Would you output all the lines below precisely as they stand, leaving each picture out?
----------
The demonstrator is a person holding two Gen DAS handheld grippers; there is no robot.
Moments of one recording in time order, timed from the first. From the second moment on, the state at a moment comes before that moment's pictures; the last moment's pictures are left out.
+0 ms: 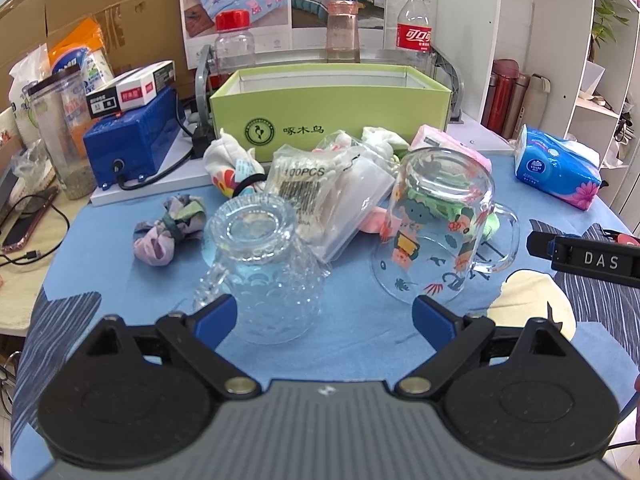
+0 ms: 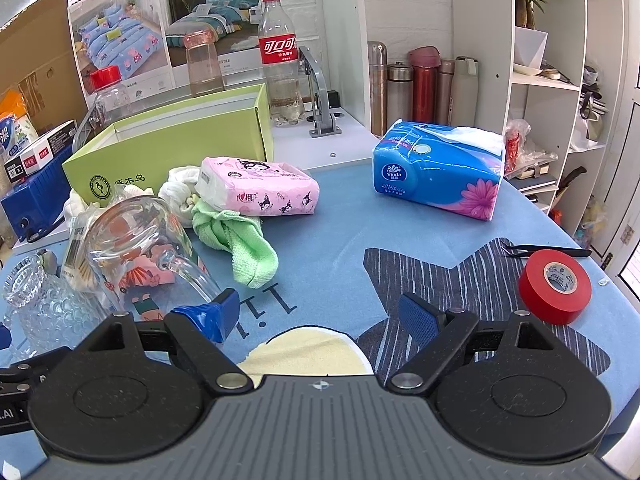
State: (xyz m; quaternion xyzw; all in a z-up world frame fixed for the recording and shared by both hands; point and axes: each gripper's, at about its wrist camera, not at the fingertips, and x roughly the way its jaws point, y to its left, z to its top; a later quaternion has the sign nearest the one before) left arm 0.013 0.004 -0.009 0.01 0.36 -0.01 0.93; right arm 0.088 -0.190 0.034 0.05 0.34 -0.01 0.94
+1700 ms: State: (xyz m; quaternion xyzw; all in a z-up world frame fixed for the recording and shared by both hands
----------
-- Response box --
The demonstrator is a person holding two Gen DAS handheld grippers; there is no robot.
Moments of one recording in time order, timed from the first. From the second moment on, the state at a moment comes before that moment's pictures; the last moment's pictures are left out.
+0 ms: 
+0 ms: 
State: (xyz m; quaternion xyzw; all in a z-up world frame fixed for the recording and shared by both hands; point and axes: each gripper's, at about its wrist camera, not at the fingertips, and x roughly the way its jaws point, y to its left, z to its top; a later quaternion has the sign nearest the one before) left arm 0.013 0.004 -0.009 0.01 0.36 -0.01 0.93; right arm 0.088 -0.190 0.034 0.05 0.34 -0.01 0.94
+1700 ms: State: (xyz m; quaternion xyzw; all in a z-up world frame fixed for the recording and shared by both hands

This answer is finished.